Hazra Avijit, Gogtay Nithya
Department of Pharmacology, Institute of Postgraduate Medical Education and Research, Kolkata, West Bengal, India.
Department of Clinical Pharmacology, Seth GS Medical College and KEM Hospital, Mumbai, Maharashtra, India.
Indian J Dermatol. 2017 Jan-Feb;62(1):18-24. doi: 10.4103/0019-5154.198047.
Crucial therapeutic decisions are based on diagnostic tests. Therefore, it is important to evaluate such tests before adopting them for routine use. Although things such as blood tests, cultures, biopsies, and radiological imaging are obvious diagnostic tests, it is not to be forgotten that specific clinical examination procedures, scoring systems based on physiological or psychological evaluation, and ratings based on questionnaires are also diagnostic tests and therefore merit similar evaluation. In the simplest scenario, a diagnostic test will give either a positive (disease likely) or negative (disease unlikely) result. Ideally, all those with the disease should be classified by a test as positive and all those without the disease as negative. Unfortunately, practically no test gives 100% accurate results. Therefore, leaving aside the economic question, the performance of diagnostic tests is evaluated on the basis of certain indices such as sensitivity, specificity, positive predictive value, and negative predictive value. Likelihood ratios combine information on specificity and sensitivity to expresses the likelihood that a given test result would occur in a subject with a disorder compared to the probability that the same result would occur in a subject without the disorder. Not all test can be categorized simply as "positive" or "negative." Physicians are frequently exposed to test results on a numerical scale, and in such cases, judgment is required in choosing a cutoff point to distinguish normal from abnormal. Naturally, a cutoff value should provide the greatest predictive accuracy, but there is a trade-off between sensitivity and specificity here - if the cutoff is too low, it will identify most patients who have the disease (high sensitivity) but will also incorrectly identify many who do not (low specificity). A receiver operating characteristic curve plots pairs of sensitivity versus (1 - specificity) values and helps in selecting an optimum cutoff - the one lying on the "elbow" of the curve. Cohen's kappa (κ) statistic is a measure of inter-rater agreement for categorical variables. It can also be applied to assess how far two tests agree with respect to diagnostic categorization. It is generally thought to be a more robust measure than simple percent agreement calculation since kappa takes into account the agreement occurring by chance.
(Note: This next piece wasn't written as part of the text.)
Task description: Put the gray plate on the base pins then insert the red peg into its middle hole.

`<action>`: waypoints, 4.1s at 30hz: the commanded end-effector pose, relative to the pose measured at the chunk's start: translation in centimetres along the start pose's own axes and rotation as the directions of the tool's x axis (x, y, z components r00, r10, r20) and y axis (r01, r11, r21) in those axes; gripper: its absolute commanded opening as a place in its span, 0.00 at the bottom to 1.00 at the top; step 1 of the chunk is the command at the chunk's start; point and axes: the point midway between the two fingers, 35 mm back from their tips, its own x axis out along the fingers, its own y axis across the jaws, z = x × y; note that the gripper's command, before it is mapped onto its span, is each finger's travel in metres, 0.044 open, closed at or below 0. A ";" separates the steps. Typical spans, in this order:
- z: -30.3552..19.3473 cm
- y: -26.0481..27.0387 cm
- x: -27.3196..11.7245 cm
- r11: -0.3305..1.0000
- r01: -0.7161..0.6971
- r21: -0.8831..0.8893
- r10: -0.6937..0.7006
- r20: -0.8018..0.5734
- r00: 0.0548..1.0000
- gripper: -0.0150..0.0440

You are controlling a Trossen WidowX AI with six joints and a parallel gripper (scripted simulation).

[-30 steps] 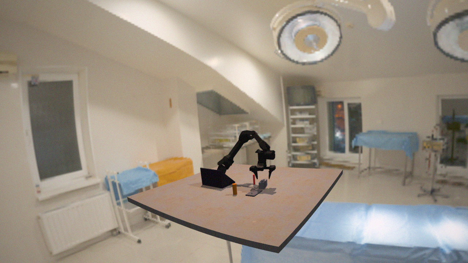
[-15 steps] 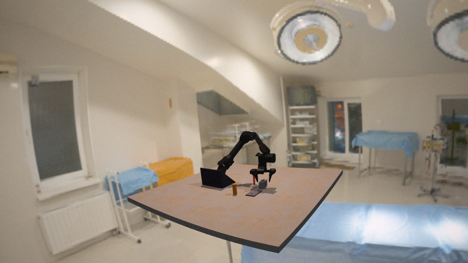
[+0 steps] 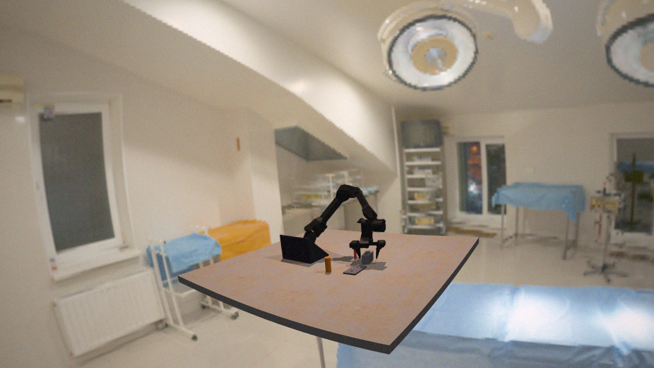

关键的治疗决策基于诊断测试。因此,在将此类测试用于常规用途之前对其进行评估很重要。尽管血液检查、培养、活检和放射影像学检查等显然属于诊断测试,但不应忘记,特定的临床检查程序、基于生理或心理评估的评分系统以及基于问卷的评级也都是诊断测试,因此也值得进行类似的评估。在最简单的情况下,诊断测试会给出阳性(可能患病)或阴性(可能未患病)结果。理想情况下,所有患病者都应被测试分类为阳性,所有未患病者都应被分类为阴性。不幸的是,实际上没有测试能给出100%准确的结果。因此,撇开经济问题不谈,诊断测试的性能是根据某些指标来评估的,如敏感性、特异性、阳性预测值和阴性预测值。似然比结合了特异性和敏感性信息,以表达在患有某种疾病的受试者中出现给定测试结果的可能性与在未患该疾病的受试者中出现相同结果的概率之比。并非所有测试都能简单地归类为“阳性”或“阴性”。医生经常会接触到数值范围内的测试结果,在这种情况下,选择一个区分正常与异常的临界点需要进行判断。自然地,一个临界值应该提供最大的预测准确性,但在这里敏感性和特异性之间存在权衡——如果临界值设置得过低,它将识别出大多数患病患者(高敏感性),但也会错误地识别出许多未患病的患者(低特异性)。受试者工作特征曲线绘制敏感性与(特异性-1)值的成对数据,并有助于选择最佳临界点——位于曲线“肘部”的那个点。科恩kappa(κ)统计量是分类变量的评分者间一致性的一种度量。它也可用于评估两种测试在诊断分类方面的一致程度。一般认为它比简单的百分比一致性计算更可靠,因为kappa考虑了偶然出现的一致性。